Abstract: OBJECTIVE: The aim of this study was to assess the rate of upper gastrointestinal (UGI) ulcer complications (bleeding, perforation, or gastric outlet obstruction) associated with celecoxib, a specific COX-2 inhibitor, compared with the rate associated with nonspecific, nonsteroidal anti-inflammatory drugs (NSAIDs). METHODS: A pooled analysis was conducted of 14 multicenter, double-blind, randomized, controlled trials (RCTs) and a separate analysis of one long-term open label trial that assessed the efficacy and safety of celecoxib for symptomatic treatment of arthritis. The RCTs enrolled 11,008 patients with osteoarthritis or rheumatoid arthritis treated for 2-24 wk; the long-term open label trial enrolled 5,155 patients receiving celecoxib for a maximum of 2 yr. In the RCTs, patients were randomly assigned to receive placebo (n = 1,864; 208 patient-years), celecoxib 25-400 mg b.i.d. (n = 6,376; 1,020 patient-years), or a comparator NSAID (n = 2,768; 535 patient-years); NSAIDs were naproxen 500 mg b.i.d., diclofenac 50 or 75 mg b.i.d., or ibuprofen 800 mg t.i.d.). In the long-term, open-label trial, patients received celecoxib 100-400 mg b.i.d. for up to 2 yr (n = 5,155; 5,002 patient-years). The principal outcome measure of this analysis was development of a UGI ulcer complication, which was prospectively defined as bleeding, perforation, or gastric outlet obstruction. Ulcer complications were assessed and adjudicated by persons blinded to the patient's treatment assignment or the study in which the patient participated.

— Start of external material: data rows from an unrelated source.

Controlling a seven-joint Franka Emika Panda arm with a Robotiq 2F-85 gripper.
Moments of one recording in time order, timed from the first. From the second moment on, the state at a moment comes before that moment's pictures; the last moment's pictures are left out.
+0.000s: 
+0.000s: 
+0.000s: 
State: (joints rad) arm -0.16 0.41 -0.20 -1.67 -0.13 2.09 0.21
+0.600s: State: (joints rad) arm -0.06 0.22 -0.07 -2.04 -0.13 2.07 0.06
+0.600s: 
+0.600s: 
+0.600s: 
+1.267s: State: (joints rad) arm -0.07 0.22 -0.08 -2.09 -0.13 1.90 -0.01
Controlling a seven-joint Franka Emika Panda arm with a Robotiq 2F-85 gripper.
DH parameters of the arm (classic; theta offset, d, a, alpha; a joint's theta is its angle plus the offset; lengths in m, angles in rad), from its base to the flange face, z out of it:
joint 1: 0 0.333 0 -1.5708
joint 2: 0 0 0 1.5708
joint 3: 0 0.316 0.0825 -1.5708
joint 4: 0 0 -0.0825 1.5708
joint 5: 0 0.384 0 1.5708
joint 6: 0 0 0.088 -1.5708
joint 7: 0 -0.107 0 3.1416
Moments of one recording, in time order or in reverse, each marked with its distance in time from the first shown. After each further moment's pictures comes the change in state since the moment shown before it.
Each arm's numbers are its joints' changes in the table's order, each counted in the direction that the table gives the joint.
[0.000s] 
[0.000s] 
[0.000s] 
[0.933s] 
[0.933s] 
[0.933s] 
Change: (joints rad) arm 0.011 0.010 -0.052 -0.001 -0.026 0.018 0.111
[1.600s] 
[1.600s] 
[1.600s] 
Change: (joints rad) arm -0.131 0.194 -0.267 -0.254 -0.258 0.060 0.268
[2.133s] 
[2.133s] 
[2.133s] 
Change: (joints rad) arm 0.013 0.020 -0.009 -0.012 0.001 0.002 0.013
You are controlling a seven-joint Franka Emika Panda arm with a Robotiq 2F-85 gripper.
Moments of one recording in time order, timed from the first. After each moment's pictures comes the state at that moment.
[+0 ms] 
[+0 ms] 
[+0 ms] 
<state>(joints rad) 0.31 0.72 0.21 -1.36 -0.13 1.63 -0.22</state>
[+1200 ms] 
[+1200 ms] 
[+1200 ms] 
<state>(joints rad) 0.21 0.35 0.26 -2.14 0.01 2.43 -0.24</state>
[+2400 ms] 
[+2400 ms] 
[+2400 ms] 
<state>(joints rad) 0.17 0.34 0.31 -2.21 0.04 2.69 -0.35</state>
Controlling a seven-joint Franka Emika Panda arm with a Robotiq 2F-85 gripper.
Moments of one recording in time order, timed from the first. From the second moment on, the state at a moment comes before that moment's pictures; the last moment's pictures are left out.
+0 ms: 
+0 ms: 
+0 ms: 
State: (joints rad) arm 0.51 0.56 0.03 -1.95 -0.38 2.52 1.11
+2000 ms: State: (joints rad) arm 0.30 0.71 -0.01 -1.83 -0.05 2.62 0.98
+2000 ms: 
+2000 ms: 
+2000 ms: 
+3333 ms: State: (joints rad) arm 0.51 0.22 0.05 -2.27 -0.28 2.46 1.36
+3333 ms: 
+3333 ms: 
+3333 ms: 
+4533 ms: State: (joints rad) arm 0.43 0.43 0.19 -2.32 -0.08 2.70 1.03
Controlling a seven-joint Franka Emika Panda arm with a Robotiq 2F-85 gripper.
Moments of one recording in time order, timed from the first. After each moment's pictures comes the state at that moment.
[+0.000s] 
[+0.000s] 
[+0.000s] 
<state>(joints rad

RESULTS: In the RCTs, UGI ulcer complications occurred in no placebo patients (0 of 1,864 patients), in 2 of 6,376 celecoxib patients (0.03%), and in 9 of 2,768 patients receiving an NSAID (0.33%), corresponding to annual incidences of 0.20% for celecoxib (p > 0.05 vs placebo) and 1.68% for NSAIDs (p = 0.002 vs celecoxib and placebo). In the long-term open-label trial, nine UGI ulcer complications occurred, for an incidence of 0.17% and an annualized incidence of 0.18%. CONCLUSIONS: The incidence of UGI ulcer complications associated with celecoxib was 8-fold lower than with nonspecific NSAIDs. The incidence of ulcer complications observed in celecoxib-treated patients was similar to that in patients receiving placebo in the RCTs, and to that in non-NSAID users reported in the literature.